(DIRECTIONS FOR THIS TASK) The answer is a stretch of the material below, returned exactly: the line containing "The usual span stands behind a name", the line containing "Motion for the", and all lines between.

(GIVEN DATA)
++++++++
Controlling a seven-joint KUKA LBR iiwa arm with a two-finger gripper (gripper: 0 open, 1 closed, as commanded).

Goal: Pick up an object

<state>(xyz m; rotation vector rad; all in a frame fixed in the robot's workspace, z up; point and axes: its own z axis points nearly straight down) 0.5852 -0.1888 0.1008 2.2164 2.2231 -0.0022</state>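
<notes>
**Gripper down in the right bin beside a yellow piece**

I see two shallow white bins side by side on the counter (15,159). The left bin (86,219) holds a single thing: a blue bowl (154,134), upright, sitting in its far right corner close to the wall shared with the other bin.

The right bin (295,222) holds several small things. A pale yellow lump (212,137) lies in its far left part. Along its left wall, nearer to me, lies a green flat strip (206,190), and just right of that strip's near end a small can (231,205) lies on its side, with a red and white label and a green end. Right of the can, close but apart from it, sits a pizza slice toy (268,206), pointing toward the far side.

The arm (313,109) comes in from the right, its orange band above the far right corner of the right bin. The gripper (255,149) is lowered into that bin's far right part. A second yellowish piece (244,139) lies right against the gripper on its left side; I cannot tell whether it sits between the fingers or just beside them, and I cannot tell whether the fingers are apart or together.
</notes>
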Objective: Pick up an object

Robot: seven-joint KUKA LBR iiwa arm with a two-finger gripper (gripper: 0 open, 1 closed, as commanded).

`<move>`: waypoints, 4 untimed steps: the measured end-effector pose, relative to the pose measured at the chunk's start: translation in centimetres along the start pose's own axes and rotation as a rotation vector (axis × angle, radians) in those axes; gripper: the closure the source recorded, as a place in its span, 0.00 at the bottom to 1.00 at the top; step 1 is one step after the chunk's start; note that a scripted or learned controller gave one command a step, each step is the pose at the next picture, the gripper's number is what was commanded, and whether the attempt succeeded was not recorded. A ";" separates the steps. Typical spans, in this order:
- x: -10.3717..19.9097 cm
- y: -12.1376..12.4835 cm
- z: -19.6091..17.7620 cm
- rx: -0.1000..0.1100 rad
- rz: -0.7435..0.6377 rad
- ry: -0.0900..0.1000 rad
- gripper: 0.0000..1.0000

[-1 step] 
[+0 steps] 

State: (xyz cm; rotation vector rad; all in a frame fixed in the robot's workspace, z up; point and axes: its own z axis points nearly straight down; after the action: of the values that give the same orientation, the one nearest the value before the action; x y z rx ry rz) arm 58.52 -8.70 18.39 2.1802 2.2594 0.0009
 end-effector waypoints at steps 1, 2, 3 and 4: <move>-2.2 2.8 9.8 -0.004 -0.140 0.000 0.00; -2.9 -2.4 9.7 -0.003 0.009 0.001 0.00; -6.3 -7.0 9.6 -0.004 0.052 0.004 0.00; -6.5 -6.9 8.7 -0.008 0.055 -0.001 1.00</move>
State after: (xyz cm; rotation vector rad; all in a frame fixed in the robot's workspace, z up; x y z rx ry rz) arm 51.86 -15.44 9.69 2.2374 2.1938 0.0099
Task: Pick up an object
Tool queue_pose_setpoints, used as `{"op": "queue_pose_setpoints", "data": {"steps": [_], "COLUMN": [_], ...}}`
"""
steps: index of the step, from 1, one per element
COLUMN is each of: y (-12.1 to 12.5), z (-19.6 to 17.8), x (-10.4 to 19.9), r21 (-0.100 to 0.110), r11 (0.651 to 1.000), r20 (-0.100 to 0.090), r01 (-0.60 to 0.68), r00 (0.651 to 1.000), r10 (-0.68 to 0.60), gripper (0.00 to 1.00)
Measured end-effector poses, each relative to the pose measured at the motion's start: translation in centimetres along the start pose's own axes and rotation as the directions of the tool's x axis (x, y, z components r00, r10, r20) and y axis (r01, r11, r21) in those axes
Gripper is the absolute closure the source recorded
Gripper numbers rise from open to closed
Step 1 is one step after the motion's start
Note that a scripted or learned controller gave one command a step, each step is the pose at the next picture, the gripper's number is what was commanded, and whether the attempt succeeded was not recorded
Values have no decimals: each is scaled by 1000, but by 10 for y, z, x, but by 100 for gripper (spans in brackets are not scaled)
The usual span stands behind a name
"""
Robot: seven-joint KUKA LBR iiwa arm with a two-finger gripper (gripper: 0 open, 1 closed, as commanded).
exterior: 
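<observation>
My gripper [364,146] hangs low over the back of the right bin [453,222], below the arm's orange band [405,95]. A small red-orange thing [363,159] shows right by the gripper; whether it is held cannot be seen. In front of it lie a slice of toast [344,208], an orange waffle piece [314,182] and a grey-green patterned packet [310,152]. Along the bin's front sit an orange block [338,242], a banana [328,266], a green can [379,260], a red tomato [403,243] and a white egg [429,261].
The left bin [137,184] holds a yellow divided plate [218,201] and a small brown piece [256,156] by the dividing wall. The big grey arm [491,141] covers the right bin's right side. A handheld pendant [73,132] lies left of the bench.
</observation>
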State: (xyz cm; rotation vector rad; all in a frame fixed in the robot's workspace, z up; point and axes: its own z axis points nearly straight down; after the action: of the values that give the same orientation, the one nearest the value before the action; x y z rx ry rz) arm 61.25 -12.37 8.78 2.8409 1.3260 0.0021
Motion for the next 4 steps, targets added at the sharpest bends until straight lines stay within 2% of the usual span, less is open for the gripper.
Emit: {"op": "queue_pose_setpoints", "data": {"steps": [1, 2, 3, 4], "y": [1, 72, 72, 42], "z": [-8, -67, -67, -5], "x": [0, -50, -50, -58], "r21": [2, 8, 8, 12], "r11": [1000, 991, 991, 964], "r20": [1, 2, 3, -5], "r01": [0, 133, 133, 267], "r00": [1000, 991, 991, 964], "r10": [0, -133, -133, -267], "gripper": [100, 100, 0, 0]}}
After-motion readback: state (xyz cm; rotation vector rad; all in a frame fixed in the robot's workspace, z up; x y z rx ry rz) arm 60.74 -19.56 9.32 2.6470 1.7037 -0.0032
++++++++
(RESULT OF THE TASK)
The usual span stands behind a name
"""
Robot: seven-joint KUKA LBR iiwa arm with a two-finger gripper (gripper: 0 open, 1 closed, as commanded).
exterior: 
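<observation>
My gripper [364,146] hangs low over the back of the right bin [453,222], below the arm's orange band [405,95]. A small red-orange thing [363,159] shows right by the gripper; whether it is held cannot be seen. In front of it lie a slice of toast [344,208], an orange waffle piece [314,182] and a grey-green patterned packet [310,152]. Along the bin's front sit an orange block [338,242], a banana [328,266], a green can [379,260], a red tomato [403,243] and a white egg [429,261].
The left bin [137,184] holds a yellow divided plate [218,201] and a small brown piece [256,156] by the dividing wall. The big grey arm [491,141] covers the right bin's right side. A handheld pendant [73,132] lies left of the bench.
</observation>
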State: (xyz cm; rotation vector rad; all in a frame fixed in the robot's workspace, z up; point and axes: its own z axis points nearly straight down; after the action: of the values that give the same orientation, the one nearest the value before the action; x y z rx ry rz) arm 61.25 -12.37 8.78 2.8409 1.3260 0.0021
Motion for the next 4 steps, targets added at the sharpest bends until straight lines stay within 2% of the usual span, less is open for the gripper.

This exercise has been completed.